Freedom was also curious about what vetting had allowed a clearly hostile voice—in the guise of “journalist”—to go on air and spew invective with not the slightest attempt to even appear rational or objective. They obviously know all about Ortega, and for putting him on the air, they should be ashamed—and apologize to their audience for the deception.
When 60 Minutes’ Tara Brown offered up Ortega as a “journalist” and an “expert” on religion, Scientology in particular, she had to know both were enormous lies. Brown and the show deceived viewers by using a thoroughly discredited, paid propagandist and misrepresenting him as a journalist.
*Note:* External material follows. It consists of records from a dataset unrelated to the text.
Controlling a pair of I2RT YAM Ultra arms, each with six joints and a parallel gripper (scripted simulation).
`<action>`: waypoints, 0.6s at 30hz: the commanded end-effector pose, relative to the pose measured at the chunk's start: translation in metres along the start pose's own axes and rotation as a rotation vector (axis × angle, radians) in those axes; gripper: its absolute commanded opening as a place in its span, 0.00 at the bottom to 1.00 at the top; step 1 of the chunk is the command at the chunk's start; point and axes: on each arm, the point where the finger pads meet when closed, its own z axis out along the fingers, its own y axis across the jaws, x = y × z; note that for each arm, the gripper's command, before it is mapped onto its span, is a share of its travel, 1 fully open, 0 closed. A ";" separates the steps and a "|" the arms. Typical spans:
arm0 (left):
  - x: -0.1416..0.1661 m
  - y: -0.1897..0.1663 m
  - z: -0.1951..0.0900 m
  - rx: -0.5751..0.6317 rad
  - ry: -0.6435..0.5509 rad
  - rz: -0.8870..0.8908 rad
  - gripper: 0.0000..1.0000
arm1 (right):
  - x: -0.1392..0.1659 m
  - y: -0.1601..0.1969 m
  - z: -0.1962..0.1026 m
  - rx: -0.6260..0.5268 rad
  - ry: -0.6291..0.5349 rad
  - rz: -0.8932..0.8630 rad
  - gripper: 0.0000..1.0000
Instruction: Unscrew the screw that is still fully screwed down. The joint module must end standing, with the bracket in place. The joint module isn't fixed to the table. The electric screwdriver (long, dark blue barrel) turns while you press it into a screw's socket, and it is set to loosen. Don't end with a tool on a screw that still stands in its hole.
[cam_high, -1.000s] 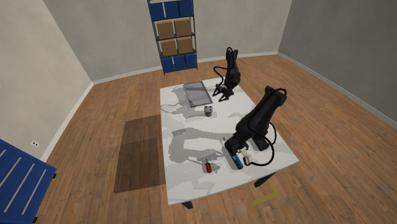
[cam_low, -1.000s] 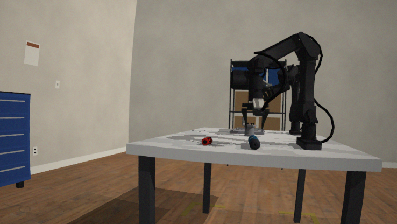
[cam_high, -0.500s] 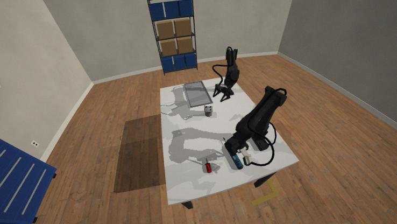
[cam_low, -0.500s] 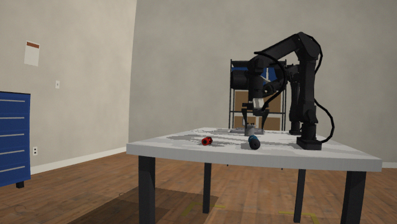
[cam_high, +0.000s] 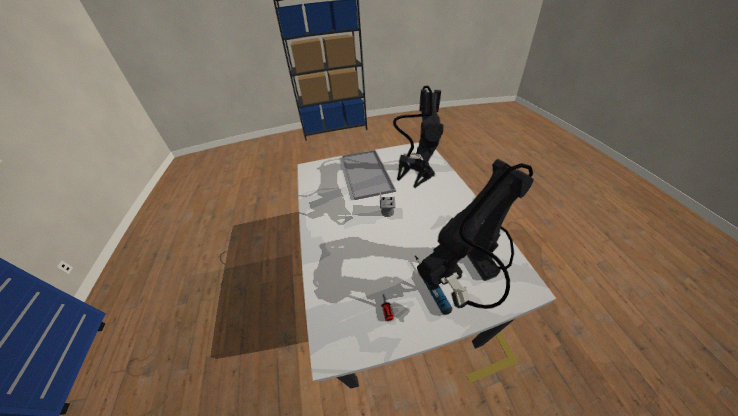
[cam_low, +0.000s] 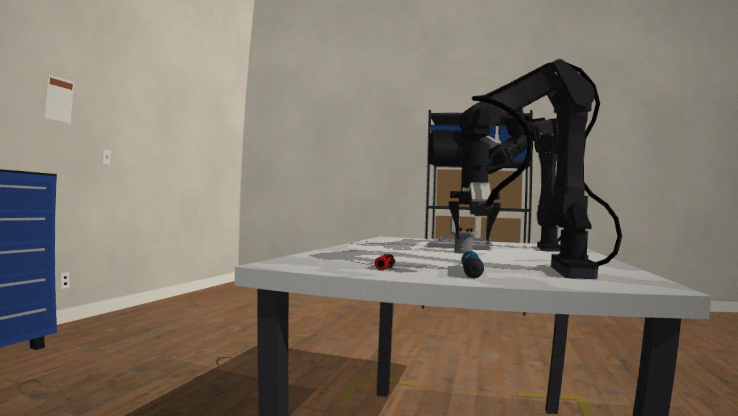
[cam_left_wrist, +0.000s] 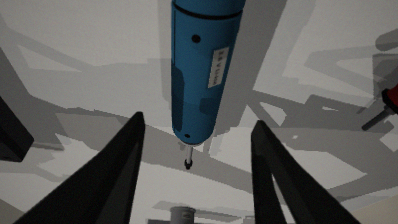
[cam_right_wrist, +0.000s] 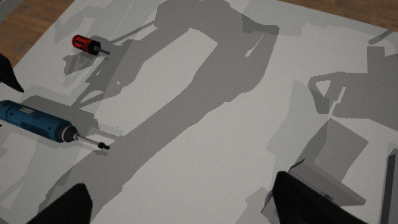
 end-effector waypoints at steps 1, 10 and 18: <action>-0.001 -0.001 -0.003 0.005 -0.002 0.003 0.65 | -0.016 0.009 -0.005 -0.068 0.021 -0.017 0.86; -0.001 -0.001 -0.003 0.005 -0.002 0.003 0.65 | -0.031 0.017 -0.015 -0.135 0.025 -0.022 0.86; -0.001 -0.001 -0.003 0.005 -0.002 0.003 0.65 | -0.041 0.033 -0.019 -0.246 0.072 -0.059 0.86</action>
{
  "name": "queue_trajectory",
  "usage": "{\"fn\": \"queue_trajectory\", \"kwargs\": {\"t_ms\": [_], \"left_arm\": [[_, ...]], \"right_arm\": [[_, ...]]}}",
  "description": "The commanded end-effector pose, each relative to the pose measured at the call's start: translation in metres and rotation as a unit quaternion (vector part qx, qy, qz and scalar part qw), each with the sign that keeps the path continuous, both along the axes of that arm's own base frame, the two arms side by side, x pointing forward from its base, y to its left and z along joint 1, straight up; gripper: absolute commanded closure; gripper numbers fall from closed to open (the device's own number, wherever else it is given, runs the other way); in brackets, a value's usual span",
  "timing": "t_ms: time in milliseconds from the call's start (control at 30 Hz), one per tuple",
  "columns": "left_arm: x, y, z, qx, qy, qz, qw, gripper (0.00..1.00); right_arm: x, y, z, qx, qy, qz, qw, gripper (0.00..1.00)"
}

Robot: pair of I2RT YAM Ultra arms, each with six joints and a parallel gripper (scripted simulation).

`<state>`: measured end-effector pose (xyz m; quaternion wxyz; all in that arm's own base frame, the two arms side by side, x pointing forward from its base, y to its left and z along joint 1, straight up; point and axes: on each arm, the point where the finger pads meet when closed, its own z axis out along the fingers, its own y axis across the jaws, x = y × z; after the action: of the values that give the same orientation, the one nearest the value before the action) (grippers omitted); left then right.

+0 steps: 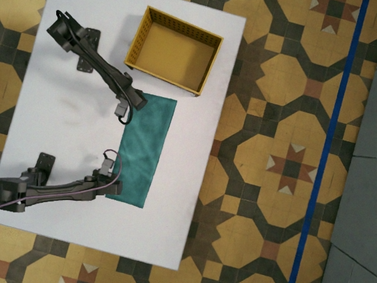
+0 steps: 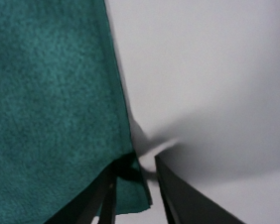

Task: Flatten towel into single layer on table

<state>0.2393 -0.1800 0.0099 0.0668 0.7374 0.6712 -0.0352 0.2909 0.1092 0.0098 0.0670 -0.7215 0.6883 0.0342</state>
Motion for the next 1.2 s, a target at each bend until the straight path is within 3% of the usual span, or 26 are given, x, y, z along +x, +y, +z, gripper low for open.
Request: {"fn": "queue_trajectory", "kwargs": {"t_ms": [0,100,133,200,233,300,333,400,433,500,533,700,767,800,967,1000,1167], "left_arm": [[0.0,-0.001,-0.006,0.0,0.004,-0.007,1.0,0.66],[0.0,-0.001,-0.006,0.0,0.004,-0.007,1.0,0.66],[0.0,-0.001,-0.006,0.0,0.004,-0.007,1.0,0.73],[-0.001,-0.001,-0.006,0.001,0.005,-0.007,1.0,0.73],[0.012,-0.005,-0.001,-0.008,-0.007,-0.002,1.0,0.81],[0.009,-0.003,-0.001,-0.004,-0.001,-0.002,1.0,0.81],[0.01,-0.002,-0.001,-0.002,0.003,-0.002,1.0,0.89],[0.009,0.0,-0.003,-0.001,0.003,-0.002,1.0,0.89],[0.013,-0.001,0.0,-0.001,0.004,-0.002,1.0,0.98],[0.013,0.0,-0.001,0.001,0.002,-0.001,1.0,0.98],[0.014,0.0,-0.001,0.001,0.003,-0.001,1.0,0.99],[0.007,0.003,-0.006,0.007,0.011,-0.003,1.0,1.0],[0.007,0.003,-0.006,0.007,0.011,-0.003,1.0,1.0],[-0.005,0.002,0.001,0.001,0.01,-0.004,1.0,1.0],[0.001,-0.003,0.002,-0.001,0.013,-0.003,1.0,1.0],[0.007,-0.007,0.023,-0.012,-0.004,-0.003,1.0,0.66],[0.007,-0.007,0.023,-0.012,-0.004,-0.003,1.0,0.66]], "right_arm": [[0.003,0.003,-0.006,-0.002,-0.001,0.01,1.0,0.66],[0.003,0.003,-0.006,-0.002,-0.001,0.01,1.0,0.66],[0.003,0.003,-0.006,-0.002,-0.001,0.01,1.0,0.66],[0.003,0.003,-0.006,-0.002,-0.001,0.01,1.0,0.66],[0.003,0.003,-0.006,-0.002,-0.001,0.01,1.0,0.76],[0.003,0.003,-0.006,-0.002,-0.001,0.009,1.0,0.76],[0.01,0.008,-0.002,0.0,-0.005,0.006,1.0,0.85],[0.008,0.008,-0.002,0.0,-0.002,0.006,1.0,0.85],[0.009,0.008,-0.002,-0.001,0.003,0.005,1.0,0.95],[0.01,0.007,-0.002,0.0,0.001,0.003,1.0,0.95],[0.012,0.011,-0.002,-0.001,0.003,0.005,1.0,1.0],[0.005,0.009,-0.007,-0.004,0.012,0.004,1.0,1.0],[0.005,0.008,-0.007,-0.004,0.012,0.004,1.0,1.0],[-0.005,0.008,0.001,-0.001,0.009,0.005,1.0,1.0],[-0.008,0.005,-0.007,-0.003,0.025,0.001,1.0,1.0],[-0.008,0.005,-0.007,-0.003,0.025,0.001,1.0,1.0],[-0.008,0.006,-0.007,-0.003,0.025,0.002,1.0,1.0]]}}
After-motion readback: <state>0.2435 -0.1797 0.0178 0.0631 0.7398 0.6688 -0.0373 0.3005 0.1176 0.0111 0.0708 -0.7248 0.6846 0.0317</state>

And featuring him, with his background of defending child sex trafficking, took the show’s credibility to a new low.
As to being a “Scientology expert”? Ortega was never a member of the Church, has never toured a Scientology Church, and in truth has no firsthand knowledge of Scientology—his only sources are the distorted rants of rabid anti-Scientologists.
But all that was apparently perfectly acceptable to Brown, 60 Minutes Australia and its producers.
In truth, Ortega today is reduced to a one-trick monkey who makes some sort of living through an anti-Scientology blog. He apparently depends on donations from other anti-Scientologists and his wife’s salary for his living.
Not a journalist.
Not a Scientology expert.
Just an apologist for underage sex trafficking and a paid-off antireligious hatemonger.